Macro/microstructure evolution and mechanical properties of Ti33.3Al alloys by adding WC particles

Abstract

In order to improve mechanical properties of binary TiAl alloys, Ti33.3Al (weight percent, hereafter in wt%) alloys with different WC particles content (1.5%, 3.0%, 4.5%, 6.0%, 7.5%) were prepared by vacuum arc melting. The phase constitution, macro/microstructure evolution and mechanical properties were investigated systematically. XRD results showed that WC disappeared and Ti2AlC phase appeared after adding WC particles because of WC reacting with Ti and Al.
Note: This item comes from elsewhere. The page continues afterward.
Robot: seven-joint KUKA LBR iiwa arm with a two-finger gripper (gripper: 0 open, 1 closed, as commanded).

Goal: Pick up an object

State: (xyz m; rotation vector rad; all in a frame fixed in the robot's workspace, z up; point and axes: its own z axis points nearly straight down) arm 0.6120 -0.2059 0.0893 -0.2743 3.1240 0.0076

In addition, the lattice parameters of α2 phase increased due to the solid solubility of interstitial carbon atoms and substitutional tungsten atoms. For microstructure, rod-like Ti2AlC particles formed when WC content was more than 3.0%, and the length diameter ratio of Ti2AlC particles increased when WC content was 7.5%. It was found that the shape changing of Ti2AlC was in accordance with the morphology of lamellar colony, which indicated Ti2AlC firstly formed during solidification. The microstructure changed from coarse columnar to fine equiaxed and the average size of lamellar colony decreased from 189.7 to 66.5 µm with increasing WC content. Tungsten segregated and formed a little B2 phase in the lamellar colony when the WC content was more than 6.0%. Compressive testing showed that the strength and the strain were improved from 1847 to 2324 MPa and from 25.7% to 28.5%, respectively. The Vickers hardness of Ti33.3Al alloys was also improved by the addition of WC. The improvement of mechanical properties was caused by the grain refinement, solid solution of carbon and tungsten atoms, reinforcement of Ti2AlC phase and a little B2 phase.